On Fri, Mar 25, 2016 at 10:44 AM Jacques-Henri Berthemet 
>
 wrote:
I found this calculator very convenient:
http://www.ecyrd.com/cassandracalculator/

Regardless of your other DCs you need RF=3 if you write at LOCAL_QUORUM, RF=2 
if you write/read at ONE.

Obviously using ONE as CL makes your cluster very fragile.
--
Jacques-Henri Berthemet


-Original Message-
From: Rakesh Kumar 
[mailto:rakeshkumar46...@gmail.com]
Sent: vendredi 25 mars 2016 18:14
To: user@cassandra.apache.org
Subject: Re: How many nodes do we require

On Fri, Mar 25, 2016 at 11:45 AM, Jack Krupansky
> wrote:
> It depends on how much data you have. A single node can store a lot of data,
> but the more data you have the longer a repair or node replacement will
> take. How long can you tolerate for a full repair or node replacement?

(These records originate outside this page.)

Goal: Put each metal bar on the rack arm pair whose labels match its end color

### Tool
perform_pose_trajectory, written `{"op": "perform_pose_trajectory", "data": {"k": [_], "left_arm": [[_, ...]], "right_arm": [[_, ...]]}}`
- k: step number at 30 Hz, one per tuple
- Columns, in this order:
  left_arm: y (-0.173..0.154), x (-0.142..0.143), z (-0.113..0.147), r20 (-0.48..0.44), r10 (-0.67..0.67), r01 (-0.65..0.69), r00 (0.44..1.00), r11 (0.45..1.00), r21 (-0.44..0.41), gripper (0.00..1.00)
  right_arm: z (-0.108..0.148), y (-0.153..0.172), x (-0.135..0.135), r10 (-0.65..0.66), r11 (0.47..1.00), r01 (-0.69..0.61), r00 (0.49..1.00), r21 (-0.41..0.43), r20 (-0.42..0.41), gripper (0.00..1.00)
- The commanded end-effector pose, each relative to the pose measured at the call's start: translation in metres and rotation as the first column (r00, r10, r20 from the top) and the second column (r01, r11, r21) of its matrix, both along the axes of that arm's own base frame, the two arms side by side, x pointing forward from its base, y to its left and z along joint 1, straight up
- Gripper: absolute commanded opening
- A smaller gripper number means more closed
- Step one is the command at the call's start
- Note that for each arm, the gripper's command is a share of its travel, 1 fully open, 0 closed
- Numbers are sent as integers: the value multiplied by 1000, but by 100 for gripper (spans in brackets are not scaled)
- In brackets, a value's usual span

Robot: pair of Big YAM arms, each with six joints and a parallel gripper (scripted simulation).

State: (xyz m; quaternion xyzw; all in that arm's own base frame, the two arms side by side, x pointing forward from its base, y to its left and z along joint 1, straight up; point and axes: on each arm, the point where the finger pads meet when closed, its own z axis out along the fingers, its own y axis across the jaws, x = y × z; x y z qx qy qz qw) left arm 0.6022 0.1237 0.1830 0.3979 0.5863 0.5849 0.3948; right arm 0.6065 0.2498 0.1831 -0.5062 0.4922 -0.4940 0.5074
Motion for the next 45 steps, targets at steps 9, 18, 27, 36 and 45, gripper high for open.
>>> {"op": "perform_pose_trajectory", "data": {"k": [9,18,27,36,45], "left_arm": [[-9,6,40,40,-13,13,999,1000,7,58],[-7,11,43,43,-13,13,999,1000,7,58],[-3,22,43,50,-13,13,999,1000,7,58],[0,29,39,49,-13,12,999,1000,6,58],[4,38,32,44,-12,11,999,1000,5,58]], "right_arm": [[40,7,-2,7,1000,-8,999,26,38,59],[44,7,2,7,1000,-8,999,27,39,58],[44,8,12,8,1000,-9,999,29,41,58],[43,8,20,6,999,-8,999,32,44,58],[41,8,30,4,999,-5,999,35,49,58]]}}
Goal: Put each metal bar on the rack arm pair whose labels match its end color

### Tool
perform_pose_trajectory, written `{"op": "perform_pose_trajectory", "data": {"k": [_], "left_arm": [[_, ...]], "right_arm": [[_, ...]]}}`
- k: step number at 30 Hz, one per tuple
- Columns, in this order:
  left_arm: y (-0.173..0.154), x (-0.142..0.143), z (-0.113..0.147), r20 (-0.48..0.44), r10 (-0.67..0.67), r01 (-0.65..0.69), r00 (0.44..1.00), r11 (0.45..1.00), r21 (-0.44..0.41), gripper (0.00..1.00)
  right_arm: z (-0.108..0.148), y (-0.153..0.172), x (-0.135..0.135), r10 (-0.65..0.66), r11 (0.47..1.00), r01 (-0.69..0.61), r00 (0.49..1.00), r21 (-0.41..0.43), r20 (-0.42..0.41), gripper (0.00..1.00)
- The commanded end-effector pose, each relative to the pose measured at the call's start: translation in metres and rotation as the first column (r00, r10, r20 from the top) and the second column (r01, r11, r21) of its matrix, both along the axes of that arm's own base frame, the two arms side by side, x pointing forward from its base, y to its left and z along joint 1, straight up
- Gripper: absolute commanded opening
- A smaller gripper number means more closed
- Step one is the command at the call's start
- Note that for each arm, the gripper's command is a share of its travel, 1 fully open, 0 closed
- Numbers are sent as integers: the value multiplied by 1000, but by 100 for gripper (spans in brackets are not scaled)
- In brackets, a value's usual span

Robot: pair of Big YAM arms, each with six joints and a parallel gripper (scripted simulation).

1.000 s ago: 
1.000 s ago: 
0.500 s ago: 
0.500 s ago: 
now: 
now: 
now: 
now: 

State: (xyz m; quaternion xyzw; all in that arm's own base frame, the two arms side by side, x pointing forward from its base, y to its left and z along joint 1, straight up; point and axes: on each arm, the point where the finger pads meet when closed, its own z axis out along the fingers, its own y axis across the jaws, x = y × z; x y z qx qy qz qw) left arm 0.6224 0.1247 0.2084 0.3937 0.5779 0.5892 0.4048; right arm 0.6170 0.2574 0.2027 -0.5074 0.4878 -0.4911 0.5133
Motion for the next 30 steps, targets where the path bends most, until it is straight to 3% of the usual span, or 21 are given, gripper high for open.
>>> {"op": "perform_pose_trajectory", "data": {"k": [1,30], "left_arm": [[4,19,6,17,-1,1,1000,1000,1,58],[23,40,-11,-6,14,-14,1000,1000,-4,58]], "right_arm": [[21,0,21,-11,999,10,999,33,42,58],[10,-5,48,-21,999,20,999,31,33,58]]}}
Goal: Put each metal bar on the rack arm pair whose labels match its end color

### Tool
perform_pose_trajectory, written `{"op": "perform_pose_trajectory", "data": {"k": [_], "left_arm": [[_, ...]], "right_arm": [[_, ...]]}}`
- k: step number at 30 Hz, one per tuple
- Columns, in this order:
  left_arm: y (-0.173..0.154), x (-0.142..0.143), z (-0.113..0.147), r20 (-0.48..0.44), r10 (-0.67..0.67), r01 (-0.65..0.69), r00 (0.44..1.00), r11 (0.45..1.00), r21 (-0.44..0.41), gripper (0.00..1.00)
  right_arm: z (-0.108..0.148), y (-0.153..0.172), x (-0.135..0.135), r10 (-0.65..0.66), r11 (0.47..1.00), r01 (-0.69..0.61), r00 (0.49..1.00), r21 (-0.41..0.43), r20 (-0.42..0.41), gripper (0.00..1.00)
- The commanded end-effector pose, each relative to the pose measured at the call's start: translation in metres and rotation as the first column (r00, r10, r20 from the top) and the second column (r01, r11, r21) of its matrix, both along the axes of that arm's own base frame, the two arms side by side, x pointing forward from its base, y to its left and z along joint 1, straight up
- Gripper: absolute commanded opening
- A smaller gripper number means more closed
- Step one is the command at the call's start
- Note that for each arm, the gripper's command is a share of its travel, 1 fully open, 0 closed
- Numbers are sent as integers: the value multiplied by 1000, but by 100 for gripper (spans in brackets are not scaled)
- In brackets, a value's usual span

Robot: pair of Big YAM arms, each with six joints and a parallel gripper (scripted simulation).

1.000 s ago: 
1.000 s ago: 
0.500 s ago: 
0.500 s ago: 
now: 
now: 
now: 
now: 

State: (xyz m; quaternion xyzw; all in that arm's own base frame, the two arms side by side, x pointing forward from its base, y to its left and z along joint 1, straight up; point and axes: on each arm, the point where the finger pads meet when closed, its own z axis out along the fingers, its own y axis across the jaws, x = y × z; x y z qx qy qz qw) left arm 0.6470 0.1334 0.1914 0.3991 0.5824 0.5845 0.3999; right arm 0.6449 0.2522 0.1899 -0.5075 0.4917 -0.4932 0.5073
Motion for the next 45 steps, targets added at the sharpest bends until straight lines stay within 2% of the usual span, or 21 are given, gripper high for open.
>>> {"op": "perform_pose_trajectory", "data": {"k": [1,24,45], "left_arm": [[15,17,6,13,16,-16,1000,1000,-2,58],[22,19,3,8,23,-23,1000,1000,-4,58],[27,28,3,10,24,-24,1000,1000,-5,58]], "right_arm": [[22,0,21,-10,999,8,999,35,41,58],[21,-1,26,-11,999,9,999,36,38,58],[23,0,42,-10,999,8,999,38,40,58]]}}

At this time, for a foreseeable future, size of data will not be
significant. So we can safely disregard the above as a decision
factor.

>
> Generally, RF=3 is both sufficient and recommended.

Are you telling a SimpleReplication topology with RF=3
or NetworkTopology with RF=3.


taken from:

https://docs.datastax.com/en/cassandra/2.0/cassandra/architecture/architectureDataDistributeReplication_c.html

"
Three replicas in each data center: This configuration tolerates
either the failure of a one node per replication group at a strong
consistency level of LOCAL_QUORUM or multiple node failures per data
center using consistency level ONE."

In our case, with only 3 nodes in each DC, wouldn't a RF=3 effectively mean ALL.

I will state our requirement clearly:

If we are going with six nodes (3 in each DC), we should be able to
write even with a loss of one DC and loss of one node of the surviving
DC. I am open to hearing what compromise we have to do with the reads
during the time a DC is down. For us write is critical, more than
reads.

May be this is not possible with 6 nodes, and requires more.  Pls advise.